Exact copies of all the entries are needed.

[[ Source data, beginning ]]

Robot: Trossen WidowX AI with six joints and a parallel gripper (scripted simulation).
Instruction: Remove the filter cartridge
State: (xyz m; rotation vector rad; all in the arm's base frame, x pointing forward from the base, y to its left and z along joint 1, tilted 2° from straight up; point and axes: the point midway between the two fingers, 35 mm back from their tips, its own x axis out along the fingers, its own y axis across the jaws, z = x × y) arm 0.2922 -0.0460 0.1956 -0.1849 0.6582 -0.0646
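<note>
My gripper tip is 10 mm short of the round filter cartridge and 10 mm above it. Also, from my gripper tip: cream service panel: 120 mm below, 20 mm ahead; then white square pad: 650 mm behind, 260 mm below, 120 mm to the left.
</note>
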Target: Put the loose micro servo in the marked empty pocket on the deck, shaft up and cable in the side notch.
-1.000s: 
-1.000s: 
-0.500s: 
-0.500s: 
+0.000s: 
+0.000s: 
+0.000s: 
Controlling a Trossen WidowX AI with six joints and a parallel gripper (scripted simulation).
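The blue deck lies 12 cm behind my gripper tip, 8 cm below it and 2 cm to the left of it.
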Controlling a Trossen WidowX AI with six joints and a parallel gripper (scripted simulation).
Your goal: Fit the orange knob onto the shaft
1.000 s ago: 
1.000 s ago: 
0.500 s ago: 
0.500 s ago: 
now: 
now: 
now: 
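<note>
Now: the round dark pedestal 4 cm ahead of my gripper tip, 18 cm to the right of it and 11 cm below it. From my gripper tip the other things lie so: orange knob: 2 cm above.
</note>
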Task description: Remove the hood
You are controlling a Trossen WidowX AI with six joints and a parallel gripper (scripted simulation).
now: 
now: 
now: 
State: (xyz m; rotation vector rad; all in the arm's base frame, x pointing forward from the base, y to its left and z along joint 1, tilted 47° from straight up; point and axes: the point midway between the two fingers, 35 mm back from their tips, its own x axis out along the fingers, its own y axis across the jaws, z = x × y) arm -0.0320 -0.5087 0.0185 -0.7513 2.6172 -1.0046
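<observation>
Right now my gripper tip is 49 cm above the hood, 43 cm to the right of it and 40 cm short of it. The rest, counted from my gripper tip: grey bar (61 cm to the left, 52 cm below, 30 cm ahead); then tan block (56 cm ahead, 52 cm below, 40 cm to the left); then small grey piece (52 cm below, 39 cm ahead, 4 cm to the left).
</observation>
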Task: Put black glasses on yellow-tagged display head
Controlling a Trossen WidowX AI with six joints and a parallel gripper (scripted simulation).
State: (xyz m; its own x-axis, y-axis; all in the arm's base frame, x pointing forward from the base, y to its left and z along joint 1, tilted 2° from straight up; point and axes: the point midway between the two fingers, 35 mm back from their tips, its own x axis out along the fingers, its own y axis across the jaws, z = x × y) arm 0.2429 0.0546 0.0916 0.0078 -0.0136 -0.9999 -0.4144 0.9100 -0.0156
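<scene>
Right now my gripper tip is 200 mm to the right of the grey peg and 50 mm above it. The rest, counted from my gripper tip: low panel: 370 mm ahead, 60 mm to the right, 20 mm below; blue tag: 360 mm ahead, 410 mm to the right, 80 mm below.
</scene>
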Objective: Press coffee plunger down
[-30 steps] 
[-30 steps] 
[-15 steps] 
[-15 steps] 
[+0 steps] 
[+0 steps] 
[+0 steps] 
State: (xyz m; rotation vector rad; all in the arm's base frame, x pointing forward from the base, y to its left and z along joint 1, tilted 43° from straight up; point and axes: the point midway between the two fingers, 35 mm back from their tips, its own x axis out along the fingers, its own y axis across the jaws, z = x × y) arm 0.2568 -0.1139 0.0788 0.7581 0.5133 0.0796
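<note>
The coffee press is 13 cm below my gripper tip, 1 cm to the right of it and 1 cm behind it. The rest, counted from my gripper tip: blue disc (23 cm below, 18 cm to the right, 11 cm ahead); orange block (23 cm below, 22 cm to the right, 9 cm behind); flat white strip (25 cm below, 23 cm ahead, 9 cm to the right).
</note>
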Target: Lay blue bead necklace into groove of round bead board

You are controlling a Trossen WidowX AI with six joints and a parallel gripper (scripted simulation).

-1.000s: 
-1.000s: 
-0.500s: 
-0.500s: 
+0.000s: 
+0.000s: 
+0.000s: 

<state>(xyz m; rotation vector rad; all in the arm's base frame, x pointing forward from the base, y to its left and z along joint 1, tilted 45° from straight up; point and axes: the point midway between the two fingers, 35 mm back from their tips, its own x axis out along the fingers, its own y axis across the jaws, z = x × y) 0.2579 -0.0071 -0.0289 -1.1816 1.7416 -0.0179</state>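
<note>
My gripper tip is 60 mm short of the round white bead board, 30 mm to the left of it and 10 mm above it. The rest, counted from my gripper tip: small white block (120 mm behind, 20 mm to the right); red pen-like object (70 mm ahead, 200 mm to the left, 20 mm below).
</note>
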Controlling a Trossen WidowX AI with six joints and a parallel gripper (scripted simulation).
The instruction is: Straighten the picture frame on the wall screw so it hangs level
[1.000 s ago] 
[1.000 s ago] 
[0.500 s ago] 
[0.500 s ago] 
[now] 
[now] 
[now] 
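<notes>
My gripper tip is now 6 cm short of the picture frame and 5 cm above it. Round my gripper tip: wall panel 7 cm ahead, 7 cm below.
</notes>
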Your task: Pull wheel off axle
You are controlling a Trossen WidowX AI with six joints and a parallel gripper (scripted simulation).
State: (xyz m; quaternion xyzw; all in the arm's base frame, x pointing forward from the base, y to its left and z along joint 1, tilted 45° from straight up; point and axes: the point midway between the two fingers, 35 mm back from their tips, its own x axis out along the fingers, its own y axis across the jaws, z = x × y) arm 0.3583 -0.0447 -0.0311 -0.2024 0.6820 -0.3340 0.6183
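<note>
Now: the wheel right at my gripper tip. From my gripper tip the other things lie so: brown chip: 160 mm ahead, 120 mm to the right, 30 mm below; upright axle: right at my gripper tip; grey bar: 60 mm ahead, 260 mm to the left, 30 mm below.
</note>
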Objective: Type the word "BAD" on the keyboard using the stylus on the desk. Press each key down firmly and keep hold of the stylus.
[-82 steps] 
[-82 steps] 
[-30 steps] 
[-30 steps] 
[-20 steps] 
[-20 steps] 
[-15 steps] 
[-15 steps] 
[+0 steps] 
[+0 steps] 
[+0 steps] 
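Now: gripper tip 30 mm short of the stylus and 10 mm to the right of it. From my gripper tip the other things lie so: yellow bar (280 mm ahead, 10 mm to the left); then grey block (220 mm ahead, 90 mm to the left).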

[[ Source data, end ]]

● Completed exercise
Robot: Trossen WidowX AI with six joints and a parallel gripper (scripted simulation).
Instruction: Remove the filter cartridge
State: (xyz m; rotation vector rad; all in the arm's base frame, x pointing forward from the base, y to its left and z along joint 1, tilted 2° from straight up; point and axes: the point midway between the two fingers, 35 mm back from their tips, its own x axis out along the fingers, its own y axis across the jaws, z = x × y) arm 0.2922 -0.0460 0.1956 -0.1849 0.6582 -0.0646
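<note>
My gripper tip is 10 mm short of the round filter cartridge and 10 mm above it. Also, from my gripper tip: cream service panel: 120 mm below, 20 mm ahead; then white square pad: 650 mm behind, 260 mm below, 120 mm to the left.
</note>
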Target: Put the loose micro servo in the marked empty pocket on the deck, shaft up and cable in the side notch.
-1.000s: 
-1.000s: 
-0.500s: 
-0.500s: 
+0.000s: 
+0.000s: 
+0.000s: 
Controlling a Trossen WidowX AI with six joints and a parallel gripper (scripted simulation).
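The blue deck lies 12 cm behind my gripper tip, 8 cm below it and 2 cm to the left of it.
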Controlling a Trossen WidowX AI with six joints and a parallel gripper (scripted simulation).
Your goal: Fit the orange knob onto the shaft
1.000 s ago: 
1.000 s ago: 
0.500 s ago: 
0.500 s ago: 
now: 
now: 
now: 
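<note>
Now: the round dark pedestal 4 cm ahead of my gripper tip, 18 cm to the right of it and 11 cm below it. From my gripper tip the other things lie so: orange knob: 2 cm above.
</note>
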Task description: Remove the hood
You are controlling a Trossen WidowX AI with six joints and a parallel gripper (scripted simulation).
now: 
now: 
now: 
State: (xyz m; rotation vector rad; all in the arm's base frame, x pointing forward from the base, y to its left and z along joint 1, tilted 47° from straight up; point and axes: the point midway between the two fingers, 35 mm back from their tips, its own x axis out along the fingers, its own y axis across the jaws, z = x × y) arm -0.0320 -0.5087 0.0185 -0.7513 2.6172 -1.0046
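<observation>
Right now my gripper tip is 49 cm above the hood, 43 cm to the right of it and 40 cm short of it. The rest, counted from my gripper tip: grey bar (61 cm to the left, 52 cm below, 30 cm ahead); then tan block (56 cm ahead, 52 cm below, 40 cm to the left); then small grey piece (52 cm below, 39 cm ahead, 4 cm to the left).
</observation>
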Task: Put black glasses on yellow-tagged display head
Controlling a Trossen WidowX AI with six joints and a parallel gripper (scripted simulation).
State: (xyz m; its own x-axis, y-axis; all in the arm's base frame, x pointing forward from the base, y to its left and z along joint 1, tilted 2° from straight up; point and axes: the point midway between the two fingers, 35 mm back from their tips, its own x axis out along the fingers, its own y axis across the jaws, z = x × y) arm 0.2429 0.0546 0.0916 0.0078 -0.0136 -0.9999 -0.4144 0.9100 -0.0156
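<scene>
Right now my gripper tip is 200 mm to the right of the grey peg and 50 mm above it. The rest, counted from my gripper tip: low panel: 370 mm ahead, 60 mm to the right, 20 mm below; blue tag: 360 mm ahead, 410 mm to the right, 80 mm below.
</scene>
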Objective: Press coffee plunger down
[-30 steps] 
[-30 steps] 
[-15 steps] 
[-15 steps] 
[+0 steps] 
[+0 steps] 
[+0 steps] 
State: (xyz m; rotation vector rad; all in the arm's base frame, x pointing forward from the base, y to its left and z along joint 1, tilted 43° from straight up; point and axes: the point midway between the two fingers, 35 mm back from their tips, its own x axis out along the fingers, its own y axis across the jaws, z = x × y) arm 0.2568 -0.1139 0.0788 0.7581 0.5133 0.0796
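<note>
The coffee press is 13 cm below my gripper tip, 1 cm to the right of it and 1 cm behind it. The rest, counted from my gripper tip: blue disc (23 cm below, 18 cm to the right, 11 cm ahead); orange block (23 cm below, 22 cm to the right, 9 cm behind); flat white strip (25 cm below, 23 cm ahead, 9 cm to the right).
</note>
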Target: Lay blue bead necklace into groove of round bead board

You are controlling a Trossen WidowX AI with six joints and a parallel gripper (scripted simulation).

-1.000s: 
-1.000s: 
-0.500s: 
-0.500s: 
+0.000s: 
+0.000s: 
+0.000s: 

<state>(xyz m; rotation vector rad; all in the arm's base frame, x pointing forward from the base, y to its left and z along joint 1, tilted 45° from straight up; point and axes: the point midway between the two fingers, 35 mm back from their tips, its own x axis out along the fingers, its own y axis across the jaws, z = x × y) 0.2579 -0.0071 -0.0289 -1.1816 1.7416 -0.0179</state>
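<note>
My gripper tip is 60 mm short of the round white bead board, 30 mm to the left of it and 10 mm above it. The rest, counted from my gripper tip: small white block (120 mm behind, 20 mm to the right); red pen-like object (70 mm ahead, 200 mm to the left, 20 mm below).
</note>
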Controlling a Trossen WidowX AI with six joints and a parallel gripper (scripted simulation).
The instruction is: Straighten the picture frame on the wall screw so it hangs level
[1.000 s ago] 
[1.000 s ago] 
[0.500 s ago] 
[0.500 s ago] 
[now] 
[now] 
[now] 
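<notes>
My gripper tip is now 6 cm short of the picture frame and 5 cm above it. Round my gripper tip: wall panel 7 cm ahead, 7 cm below.
</notes>
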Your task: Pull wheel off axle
You are controlling a Trossen WidowX AI with six joints and a parallel gripper (scripted simulation).
State: (xyz m; quaternion xyzw; all in the arm's base frame, x pointing forward from the base, y to its left and z along joint 1, tilted 45° from straight up; point and axes: the point midway between the two fingers, 35 mm back from their tips, its own x axis out along the fingers, its own y axis across the jaws, z = x × y) arm 0.3583 -0.0447 -0.0311 -0.2024 0.6820 -0.3340 0.6183
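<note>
Now: the wheel right at my gripper tip. From my gripper tip the other things lie so: brown chip: 160 mm ahead, 120 mm to the right, 30 mm below; upright axle: right at my gripper tip; grey bar: 60 mm ahead, 260 mm to the left, 30 mm below.
</note>
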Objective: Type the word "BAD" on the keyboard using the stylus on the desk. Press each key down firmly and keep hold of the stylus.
[-82 steps] 
[-82 steps] 
[-30 steps] 
[-30 steps] 
[-20 steps] 
[-20 steps] 
[-15 steps] 
[-15 steps] 
[+0 steps] 
[+0 steps] 
[+0 steps] 
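Now: gripper tip 30 mm short of the stylus and 10 mm to the right of it. From my gripper tip the other things lie so: yellow bar (280 mm ahead, 10 mm to the left); then grey block (220 mm ahead, 90 mm to the left).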

The exercise has been fully completed.